Apparently, gays have not been getting that message from the Christians they know. In church circles, the fight is over God’s love versus God’s law.

A few weeks ago I was talking with a local activist about a woman we both know and he interrupted me with, “Oh, the lesbian.” With that one word he dismissed this woman’s entire existence. His rejection cut me like a razor. Multiply his attitude times the thousands of Christians with similar sentiments, and you’ve got a church that no longer sings, “Just As I Am,” but “Only If I Conform to Their Demands,” about coming to God.

Once when Jesus went to a Pharisee’s house for dinner, a woman came in and, “weeping, she began to wet his feet with her tears, and wiped them with the hair of her head, and kissed his feet, and anointed them with the ointment.” In this story from Luke 7:36-50, Jesus’ host is thinking that if Jesus was a real man of God, he would discern that the woman touching him is a sinner. Jesus says to him, “Do you see this woman?” (That’s what I felt like saying to the activist: “Do you see this woman? Or do you just see ‘lesbian?’ ”)

Then Jesus gets on the guy’s case for not being a good host, saying that the woman was much nicer to him. Jesus tells the Pharisee, “Therefore I tell you, her sins, which are many, are forgiven, for she loved much . . .” And he turns to the woman and says, “Your sins are forgiven.”

Jesus did not deny she was a sinner, but he loved her. His compassion shone through, over and above her sin. But with the church, rejection outshines any claims of love.
Tony Campolo talked to me about this at the Massanetta Springs Bible Conference. He said that telling someone you love them at the same time you reject them is “love without grace.”

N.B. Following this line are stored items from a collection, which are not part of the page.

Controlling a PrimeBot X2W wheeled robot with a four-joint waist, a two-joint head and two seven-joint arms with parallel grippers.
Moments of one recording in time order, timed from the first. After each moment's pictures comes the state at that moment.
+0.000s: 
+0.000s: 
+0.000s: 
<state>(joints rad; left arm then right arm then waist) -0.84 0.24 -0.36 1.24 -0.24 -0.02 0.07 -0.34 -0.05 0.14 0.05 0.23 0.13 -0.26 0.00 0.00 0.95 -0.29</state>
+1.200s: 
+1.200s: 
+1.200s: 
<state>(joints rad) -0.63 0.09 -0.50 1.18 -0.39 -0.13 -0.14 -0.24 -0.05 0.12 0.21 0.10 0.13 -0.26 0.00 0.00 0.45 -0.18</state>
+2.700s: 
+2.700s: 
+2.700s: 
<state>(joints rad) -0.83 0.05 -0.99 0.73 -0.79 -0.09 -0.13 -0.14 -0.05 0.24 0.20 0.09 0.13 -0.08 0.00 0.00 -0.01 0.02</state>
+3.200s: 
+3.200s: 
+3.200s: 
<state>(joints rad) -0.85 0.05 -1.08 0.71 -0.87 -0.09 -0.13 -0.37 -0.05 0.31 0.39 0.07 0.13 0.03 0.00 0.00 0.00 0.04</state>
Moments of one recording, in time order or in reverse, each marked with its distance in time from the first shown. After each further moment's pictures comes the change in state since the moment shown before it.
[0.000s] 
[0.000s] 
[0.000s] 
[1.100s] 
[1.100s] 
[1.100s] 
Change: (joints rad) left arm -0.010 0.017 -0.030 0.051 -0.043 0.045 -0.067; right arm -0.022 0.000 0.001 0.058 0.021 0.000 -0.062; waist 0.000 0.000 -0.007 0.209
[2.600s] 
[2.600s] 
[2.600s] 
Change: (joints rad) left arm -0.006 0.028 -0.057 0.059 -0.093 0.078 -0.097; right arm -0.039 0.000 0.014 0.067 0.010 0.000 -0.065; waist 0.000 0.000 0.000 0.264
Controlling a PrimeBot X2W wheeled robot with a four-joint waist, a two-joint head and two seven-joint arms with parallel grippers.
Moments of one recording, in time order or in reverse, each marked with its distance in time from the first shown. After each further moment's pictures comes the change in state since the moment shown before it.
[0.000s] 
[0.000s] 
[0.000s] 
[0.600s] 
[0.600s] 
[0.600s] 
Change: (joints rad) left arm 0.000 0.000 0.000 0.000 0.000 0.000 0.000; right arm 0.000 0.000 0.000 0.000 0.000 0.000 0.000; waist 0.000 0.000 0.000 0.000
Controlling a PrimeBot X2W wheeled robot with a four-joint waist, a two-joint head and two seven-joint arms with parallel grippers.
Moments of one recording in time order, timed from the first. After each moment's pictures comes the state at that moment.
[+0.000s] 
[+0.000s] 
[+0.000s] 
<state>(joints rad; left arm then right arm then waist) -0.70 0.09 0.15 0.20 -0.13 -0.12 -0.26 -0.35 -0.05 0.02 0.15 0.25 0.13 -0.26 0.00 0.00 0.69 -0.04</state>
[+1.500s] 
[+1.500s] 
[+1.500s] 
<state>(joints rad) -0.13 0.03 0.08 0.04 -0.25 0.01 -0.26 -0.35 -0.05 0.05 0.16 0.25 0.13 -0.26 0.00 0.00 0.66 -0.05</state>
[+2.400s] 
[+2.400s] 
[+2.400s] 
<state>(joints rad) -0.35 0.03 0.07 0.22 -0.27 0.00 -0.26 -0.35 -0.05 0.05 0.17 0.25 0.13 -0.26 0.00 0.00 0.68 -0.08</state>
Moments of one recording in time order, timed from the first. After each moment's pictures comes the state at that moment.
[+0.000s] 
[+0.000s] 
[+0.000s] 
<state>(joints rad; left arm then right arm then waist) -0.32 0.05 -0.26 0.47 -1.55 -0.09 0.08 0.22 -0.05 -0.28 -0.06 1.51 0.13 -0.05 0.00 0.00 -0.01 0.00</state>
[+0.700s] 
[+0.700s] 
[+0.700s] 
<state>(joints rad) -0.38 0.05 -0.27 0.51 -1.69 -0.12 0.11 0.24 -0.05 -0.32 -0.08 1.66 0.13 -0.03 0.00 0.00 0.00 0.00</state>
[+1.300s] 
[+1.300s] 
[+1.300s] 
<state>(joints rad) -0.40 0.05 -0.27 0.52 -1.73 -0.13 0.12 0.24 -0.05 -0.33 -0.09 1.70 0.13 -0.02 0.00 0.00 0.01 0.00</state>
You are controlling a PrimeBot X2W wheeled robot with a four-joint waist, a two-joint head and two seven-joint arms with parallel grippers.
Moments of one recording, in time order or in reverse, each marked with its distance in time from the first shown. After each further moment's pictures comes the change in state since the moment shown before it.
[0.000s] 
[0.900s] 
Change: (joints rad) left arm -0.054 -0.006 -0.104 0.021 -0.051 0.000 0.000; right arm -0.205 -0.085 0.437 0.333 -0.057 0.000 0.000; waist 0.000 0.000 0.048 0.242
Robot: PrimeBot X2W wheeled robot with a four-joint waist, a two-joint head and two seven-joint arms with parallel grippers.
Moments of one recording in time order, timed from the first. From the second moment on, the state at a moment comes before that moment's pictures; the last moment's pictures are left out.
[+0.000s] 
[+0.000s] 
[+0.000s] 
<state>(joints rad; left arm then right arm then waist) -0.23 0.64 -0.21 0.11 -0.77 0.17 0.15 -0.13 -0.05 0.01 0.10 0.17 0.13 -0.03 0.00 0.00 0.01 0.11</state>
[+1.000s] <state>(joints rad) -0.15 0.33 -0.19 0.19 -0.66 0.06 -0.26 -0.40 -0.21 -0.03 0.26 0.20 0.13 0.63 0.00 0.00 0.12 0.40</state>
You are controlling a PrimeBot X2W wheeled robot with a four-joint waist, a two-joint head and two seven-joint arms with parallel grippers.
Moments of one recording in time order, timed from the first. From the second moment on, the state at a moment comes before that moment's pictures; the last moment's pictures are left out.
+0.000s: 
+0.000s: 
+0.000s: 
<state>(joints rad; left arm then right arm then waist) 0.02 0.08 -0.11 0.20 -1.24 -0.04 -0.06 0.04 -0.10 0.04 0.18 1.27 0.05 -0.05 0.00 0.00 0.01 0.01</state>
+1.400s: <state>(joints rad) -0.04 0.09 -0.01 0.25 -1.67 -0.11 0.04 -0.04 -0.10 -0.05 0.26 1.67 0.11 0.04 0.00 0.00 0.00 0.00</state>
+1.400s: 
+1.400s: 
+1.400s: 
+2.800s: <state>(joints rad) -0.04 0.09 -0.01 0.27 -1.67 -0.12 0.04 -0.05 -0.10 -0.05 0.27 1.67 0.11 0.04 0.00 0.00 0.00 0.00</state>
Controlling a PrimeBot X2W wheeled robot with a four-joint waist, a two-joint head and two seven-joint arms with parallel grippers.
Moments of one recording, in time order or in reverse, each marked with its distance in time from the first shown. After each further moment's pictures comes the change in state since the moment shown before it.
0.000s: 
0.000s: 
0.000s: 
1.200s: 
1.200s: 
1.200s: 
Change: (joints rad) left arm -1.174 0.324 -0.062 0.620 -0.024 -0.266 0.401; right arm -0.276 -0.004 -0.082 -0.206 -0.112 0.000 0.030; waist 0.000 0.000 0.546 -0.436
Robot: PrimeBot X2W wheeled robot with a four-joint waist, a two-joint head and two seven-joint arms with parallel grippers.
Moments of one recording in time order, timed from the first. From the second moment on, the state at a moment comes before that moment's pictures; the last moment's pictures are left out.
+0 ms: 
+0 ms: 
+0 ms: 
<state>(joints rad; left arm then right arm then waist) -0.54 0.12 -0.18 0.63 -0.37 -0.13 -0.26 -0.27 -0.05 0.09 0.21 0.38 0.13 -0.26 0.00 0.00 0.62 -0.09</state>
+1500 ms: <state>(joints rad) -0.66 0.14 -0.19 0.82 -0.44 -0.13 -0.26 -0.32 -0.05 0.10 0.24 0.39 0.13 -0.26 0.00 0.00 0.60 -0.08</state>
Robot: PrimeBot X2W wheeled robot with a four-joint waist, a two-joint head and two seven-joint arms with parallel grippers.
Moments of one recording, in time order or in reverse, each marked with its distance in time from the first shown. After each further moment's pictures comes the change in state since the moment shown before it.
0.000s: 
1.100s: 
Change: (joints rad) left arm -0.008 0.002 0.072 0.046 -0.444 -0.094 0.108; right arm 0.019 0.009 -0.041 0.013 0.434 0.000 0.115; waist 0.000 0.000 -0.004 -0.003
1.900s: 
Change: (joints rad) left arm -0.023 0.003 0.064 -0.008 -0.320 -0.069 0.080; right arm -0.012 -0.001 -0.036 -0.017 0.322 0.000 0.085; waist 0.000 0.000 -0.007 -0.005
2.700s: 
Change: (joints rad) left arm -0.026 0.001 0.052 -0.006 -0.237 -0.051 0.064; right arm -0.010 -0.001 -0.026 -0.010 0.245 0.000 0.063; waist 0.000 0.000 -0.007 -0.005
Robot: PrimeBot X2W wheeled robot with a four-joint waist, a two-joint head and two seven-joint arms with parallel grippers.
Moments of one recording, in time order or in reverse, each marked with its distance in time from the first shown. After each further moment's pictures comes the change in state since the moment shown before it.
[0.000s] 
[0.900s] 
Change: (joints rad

“It’s like kissing someone with bad breath,” he said. “It stinks.”
The “love the sinner, hate the sin” policy is often a self-deceiving fallacy to explain away our repulsion for someone whose struggles we do not understand. Personally, I do not understand the struggle people have with homosexuality. Neither do I understand the struggles people have with alcohol, pornography or shopping.

But I do have my own struggles, some which have been with me since early childhood. Though I occasionally fantasize about them going away for good, I have come to understand some are just part me — my dark side, if you will. The best I can do — like Nash with his schizophrenia in “A Beautiful Mind” — is, with God’s grace, keep them at bay.

After talking with Campolo, I began to wonder if the church had 30 years ago loved and welcomed homosexuals the way it did us hippies — with our pot-smoking, free sex and foul mouths — perhaps it never would have come to this. It never would have been a divisive issue. Because when Christ takes people just as they are, he transforms them into what they were created to be.

We come to God because we experience his deep love for us, and as his law becomes written on our hearts, we become more like Jesus. We conform, not to each other, but to his likeness.

Though he is a conservative, Campolo’s wife, Peggy, is a spokesperson for gay rights. So he has numerous homosexual friends and acquaintances, none of whom chose to be that way, he said.

I thought about the struggles I did not choose.

Campolo said people on both sides of the homosexual question are sincere and that we must listen to each other.

Yes, we must really listen. And if we listen, we just might hear ourselves.